Regarding the modeling, there are several key issues. The projections are simple linear projections from the ACS data, and thus have a high degree of uncertainty. In addition, there is no voter turnout model within the current iteration for this model. Multicollinearity could also be a problem with all of the demographic proportions included within the model. Finally the logistic regression may not be the most appropriate model for this problem. Other methods may result in better predictive power.
Future Work
There is clearly a lot of room to expand this analysis.
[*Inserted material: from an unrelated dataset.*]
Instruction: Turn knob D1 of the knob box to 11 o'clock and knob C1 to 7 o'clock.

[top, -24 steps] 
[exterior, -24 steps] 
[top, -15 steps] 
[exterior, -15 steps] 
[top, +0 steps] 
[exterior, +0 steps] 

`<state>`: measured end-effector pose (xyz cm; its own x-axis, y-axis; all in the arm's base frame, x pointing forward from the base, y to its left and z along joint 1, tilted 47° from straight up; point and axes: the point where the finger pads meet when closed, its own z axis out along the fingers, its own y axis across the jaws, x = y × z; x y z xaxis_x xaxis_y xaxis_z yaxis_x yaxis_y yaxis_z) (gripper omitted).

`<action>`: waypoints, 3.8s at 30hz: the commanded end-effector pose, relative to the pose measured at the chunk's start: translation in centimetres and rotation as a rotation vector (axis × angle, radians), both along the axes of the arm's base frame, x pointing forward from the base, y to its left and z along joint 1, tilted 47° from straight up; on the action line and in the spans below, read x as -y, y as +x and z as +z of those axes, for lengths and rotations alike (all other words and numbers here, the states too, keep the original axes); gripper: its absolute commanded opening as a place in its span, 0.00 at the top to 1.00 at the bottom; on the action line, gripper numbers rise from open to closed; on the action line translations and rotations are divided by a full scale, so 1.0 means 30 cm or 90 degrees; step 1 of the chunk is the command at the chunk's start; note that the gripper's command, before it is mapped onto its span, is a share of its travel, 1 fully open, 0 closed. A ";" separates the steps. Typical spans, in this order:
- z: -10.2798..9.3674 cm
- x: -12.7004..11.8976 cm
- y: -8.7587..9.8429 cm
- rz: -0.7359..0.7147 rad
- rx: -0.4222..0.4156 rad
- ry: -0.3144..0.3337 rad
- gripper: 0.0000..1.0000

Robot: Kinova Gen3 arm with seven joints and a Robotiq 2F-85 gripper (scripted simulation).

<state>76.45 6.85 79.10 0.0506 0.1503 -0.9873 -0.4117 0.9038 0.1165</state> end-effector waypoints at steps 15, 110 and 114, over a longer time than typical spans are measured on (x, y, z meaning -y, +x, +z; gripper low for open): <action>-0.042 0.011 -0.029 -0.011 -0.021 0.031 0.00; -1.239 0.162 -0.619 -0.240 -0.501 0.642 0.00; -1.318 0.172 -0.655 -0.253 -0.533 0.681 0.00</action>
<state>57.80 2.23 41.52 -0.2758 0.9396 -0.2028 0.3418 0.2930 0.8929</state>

To begin with I plan on branching this project out in 2 ways. I want to expand this analysis to include the Minnesota House of Representatives. Combining this analysis should allow for a greater level of detail and theoretically better projections. In addition, I would like to spend another post going into deeper depth on building the most predictive model possible for Minnesota elections. To do this, I will address as many of the aforementioned limitations possible and explore other modeling techniques with this data. Finally, once a more complete dataset and model are in place, I would like to develop a shiny app for interactive visualization.